I don't know. It'd be maybe interesting to go through an example like that, but um that's how my my brain likes to tackle those types of problems. But you are not a a bad engineer because you don't know the next step to take. Um don't feel ashamed. It's a normal thing. The point is that you start trying and you start trying to investigate and you get curious. I think if you're curious and trying to explore the problem space, you'll you'll continue to make progress. So don't beat yourself up over it getting paralyzed by it. Accept that it's totally normal that you don't know everything. If people have that expectation of you, I don't know what those people are thinking cuz you can't have that expectation of anyone. It's kind of impossible. So, um, hope that helps. If you have questions about software engineering, career development, leave them below in the comments or go to codecute.com, write in anonymously.

I am happy to make a video response for you and try my best to share some perspective and hopefully it helps. See you in the next one.

Frequently Asked Questions

These Q&A summaries are AI-generated from the video transcript and may not reflect my exact wording. Watch the video for the full context.

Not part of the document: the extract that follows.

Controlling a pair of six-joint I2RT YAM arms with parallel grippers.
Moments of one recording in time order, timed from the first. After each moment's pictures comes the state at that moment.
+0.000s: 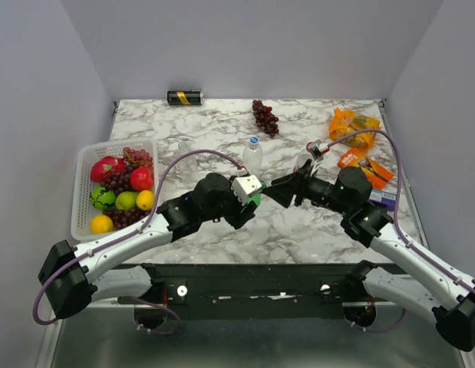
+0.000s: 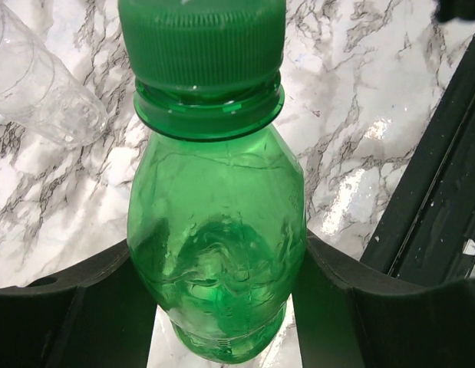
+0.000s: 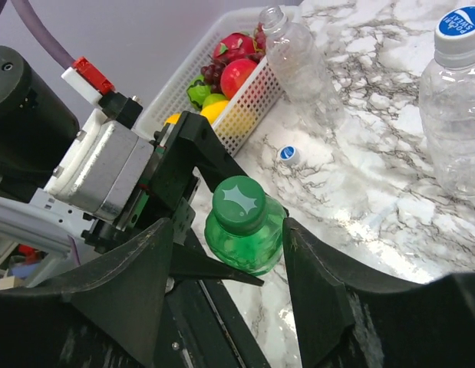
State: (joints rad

How do you approach a problem when you have no idea what's going on with a live service?
I approach problems not just to prove something is right, but to build a matrix of what is known and what is an assumption. I test hypotheses by trying to prove or disprove them and I write it all down on a whiteboard or a shared space. Disproving a hypothesis is just as valuable as proving it.
What framework do you use to investigate difficult problems when you can't reproduce the issue or have limited signals?
I recognize that sometimes you can't reproduce the issue or you have limited information, and you may need better signals later. My framework is to write down hypotheses and prove or disprove them, using a whiteboard or shared space to track what's known and what's still an assumption. This turns the investigation from vibes into data-driven actions.
Why is it okay to not know the answer, and how do you cope with the expectation that you should know everything?
I remind myself that it's totally okay to not know and it's normal in engineering to have situations where you don't know what's going on. I believe the goal is to keep investigating and to be curious, focusing on making progress rather than feeling ashamed.